L’attendrissement de Jella n’émut pas le gars. Le temps était passé… Il se tenait debout devant elle, insensible, presqu’irrité, et il tenait la tête si haute que le soleil brillait sur sa figure.

Les épaules de Jella frémirent.

Elle s’était humiliée en vain. Son attitude se transforma soudain.

— Tu me désireras encore !

Et elle marcha en avant, menaçante.
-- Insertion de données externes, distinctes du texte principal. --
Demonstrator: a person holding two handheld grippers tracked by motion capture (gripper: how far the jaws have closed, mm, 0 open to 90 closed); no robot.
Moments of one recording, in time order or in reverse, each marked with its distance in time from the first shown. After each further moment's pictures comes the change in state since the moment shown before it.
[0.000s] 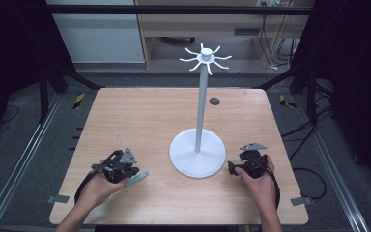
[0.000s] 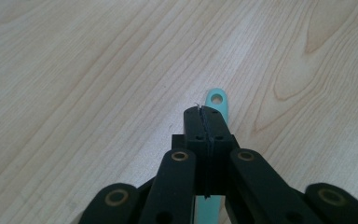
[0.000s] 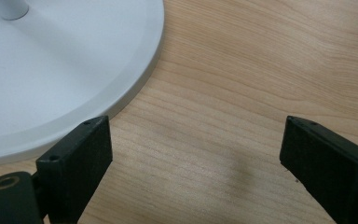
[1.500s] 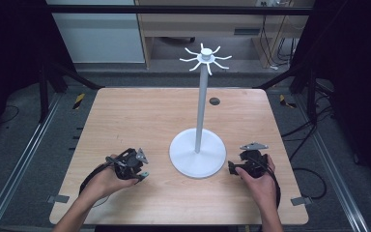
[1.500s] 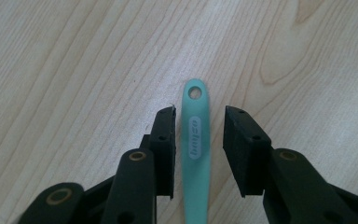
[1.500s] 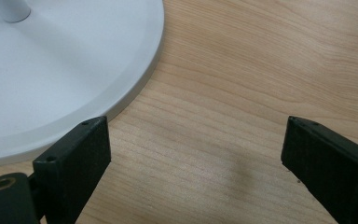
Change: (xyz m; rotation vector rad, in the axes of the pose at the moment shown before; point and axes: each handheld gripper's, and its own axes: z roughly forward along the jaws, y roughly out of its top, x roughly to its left) left arm -0.002 0.027 0.020 0.242 -0.079 0.108; right arm -0.001 0.000 0.000 -0.005 0.009 0.004
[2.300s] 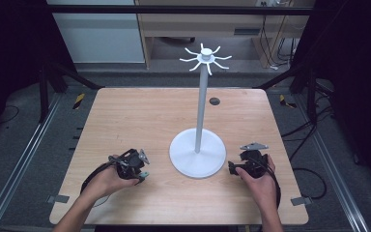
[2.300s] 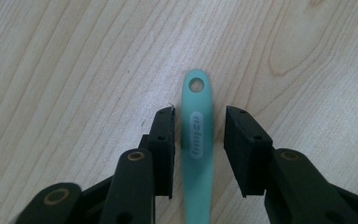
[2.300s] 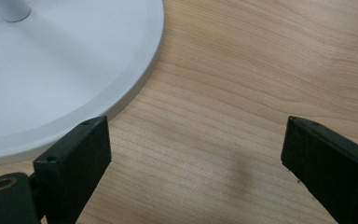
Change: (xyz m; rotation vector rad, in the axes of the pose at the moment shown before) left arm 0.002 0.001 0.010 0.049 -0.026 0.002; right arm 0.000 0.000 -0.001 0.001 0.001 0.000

Comme si elle avait voulu montrer sa puissance au gars et à elle-même, elle rejeta sa tête en arrière avec un sourire lent et sombre.

Une lassitude agacée parut sur la figure d’André. Il leva la main pour la repousser :

— Laisse-moi tranquille !

Mais sa voix était sourde et Jella sentit en elle sa victoire. L’or pailleté se fondit dans ses grands yeux bruns ; ses reins se courbèrent. Dans son instinct de femme elle retrouva de nouveau les gestes de la séduction, et dans ces mouvements toute une vie luttait pour son bonheur. Sa bouche s’ouvrit. Elle aurait pu rire aux éclats, pousser des cris stridents. Elle s’empara du jeune homme, comme si elle saisissait une proie, et noua ses bras autour de son cou.

— Tu m’aimes donc pourtant !

Et dans son transport, elle écouta les battements du cœur d’André, comme le fracas des pierres, à la course invisible, qu’elle poussait elle-même dans les précipices.

En luttant, pour résister, la respiration du jeune homme était saccadée. Tout d’un coup il ne vit plus clair. Il saisit aveuglément la taille de la femme. Il la serra désespérément sur sa poitrine, comme si, dans cette étreinte, il avait voulu l’anéantir afin de se délivrer d’elle.

Un montagnard grimpait vers les pâturages, sur l’arête des rochers surplombant la forêt. Il paraissait petit et l’homme et sa faux étaient tout noirs en passant, une seconde, devant le disque de feu du soleil. Jella frémit superstitieusement. Elle se rappela quelque chose. En bas, il y avait longtemps, dans son village, sur le seuil de l’auberge, une bohémienne lui avait tiré les cartes. Sur l’une d’elle il y avait un laid faucheur, et la femme lui avait dit que c’était la mort.

André aussi regardait l’homme, mais il ne voyait qu’un paysan laborieux qui marchait au devant du jour nouveau.

Ils avancèrent à pas inégaux sur le sentier de la forêt. Ils ne se parlèrent pas et le silence se fit de lui-même, hostile entre eux.

Le gars siffla. La femme demanda ce que cherchait parmi eux ce chien inconnu à poils blancs. Mais André ne répondit pas à sa question. Elle insista en vain. Le jeune homme n’avait pas un mot à lui dire et pourtant, lorsqu’ils se séparèrent au talus, Jella le vit distinctement se pencher et dire quelque chose au chien errant.